5. The discriminators, and how the case closed

  1. Firmware state (QSPI): CLOSED. This was the last untested layer. Every flash of this project wrote the module’s QSPI from stock R36.4.3 inputs, and the board’s QSPI content was later verified bit-identical to pristine stock (experiment 15). With firmware state exonerated and the card proven good (experiment 12), a board-level electrical fault on the C1 lane is the only layer left standing.
  2. Gen1 clamp (max-link-speed = <1>; on the C1 node). A documented Orin case of intermittent “Phy link never came up” (AQC113 NIC on C4) was definitively fixed by this clamp. Never tried here; our failure signature (no receiver detect at all, not a training-completion failure) predicted it would not help, and the closed verdict makes it moot.
  3. LTSSM register read (APPL_DEBUG at 0x141000D0, bits 8:3) to pin the exact stuck state (Detect vs Polling). Requires a trivial kernel module because the hardened kernel ships CONFIG_DEVMEM=n. Never run; it would only refine the diagnosis, not change the verdict.

6. External references

  • Previously-working Key-E WiFi, same message, NVIDIA diagnosis: RMA (hardware): forums.developer.nvidia.com threads 368012 and 336640.
  • LTSSM register diagnostic method on this exact controller: forums.developer.nvidia.com thread 365010.
  • Gen1-clamp resolved case (AQC113 on C4, rel-35/36): max-link-speed = <1>; fixed enumeration across ~700 reboots.
  • rtw88/RTL8822CE D3cold lockup (config space inaccessible until true cold power removal): github.com/lwfinger/rtw88 issues 82 and 33. Excluded here by experiment 10.
  • JetPack 5-to-6 WiFi regressions surveyed: all are driver/firmware level with the card still present in lspci; none produce this message.

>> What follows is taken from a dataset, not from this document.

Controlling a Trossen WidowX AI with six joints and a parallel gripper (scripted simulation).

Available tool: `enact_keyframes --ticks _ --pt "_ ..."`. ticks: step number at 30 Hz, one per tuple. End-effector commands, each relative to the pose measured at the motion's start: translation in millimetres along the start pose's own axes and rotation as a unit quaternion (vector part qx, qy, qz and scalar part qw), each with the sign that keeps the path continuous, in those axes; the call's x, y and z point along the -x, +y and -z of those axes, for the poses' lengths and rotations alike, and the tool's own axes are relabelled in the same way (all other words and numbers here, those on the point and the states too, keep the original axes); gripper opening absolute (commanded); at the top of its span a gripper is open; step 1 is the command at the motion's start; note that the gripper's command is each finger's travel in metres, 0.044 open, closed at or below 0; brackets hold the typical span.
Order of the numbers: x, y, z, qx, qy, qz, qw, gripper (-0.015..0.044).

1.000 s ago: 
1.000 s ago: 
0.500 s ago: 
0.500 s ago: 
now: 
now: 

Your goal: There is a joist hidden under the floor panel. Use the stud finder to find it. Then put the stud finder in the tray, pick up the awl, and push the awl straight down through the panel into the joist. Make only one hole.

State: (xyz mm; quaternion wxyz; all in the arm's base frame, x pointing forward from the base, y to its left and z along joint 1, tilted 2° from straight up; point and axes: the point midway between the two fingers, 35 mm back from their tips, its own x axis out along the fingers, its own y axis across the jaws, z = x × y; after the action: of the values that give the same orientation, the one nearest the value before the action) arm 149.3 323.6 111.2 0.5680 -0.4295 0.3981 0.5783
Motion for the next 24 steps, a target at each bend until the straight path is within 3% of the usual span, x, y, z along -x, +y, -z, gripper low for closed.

7. Ready-to-go recovery (for a healthy slot or replacement board)

Drivers built and staged (in-kernel rtw88 family and the vendor rtl8822ce.ko), NetworkManager profile for the target SSID staged with autoconnect, and boot-time autoload deliberately disabled until a clean probe is proven (sudo modprobe rtl8822ce for the supervised first load; re-bake with WIFI_AUTOLOAD=1 to make autoload permanent). See TROUBLESHOOTING F-9 and F-10.

The dead C1 link costs ~40 s of kernel boot time per boot (two link-wait windows at LINK_WAIT_MAX_RETRIES=200). To reclaim the time, either lower the retry count or set the C1 node status = "disabled"; both are one-line changes in the pipeline.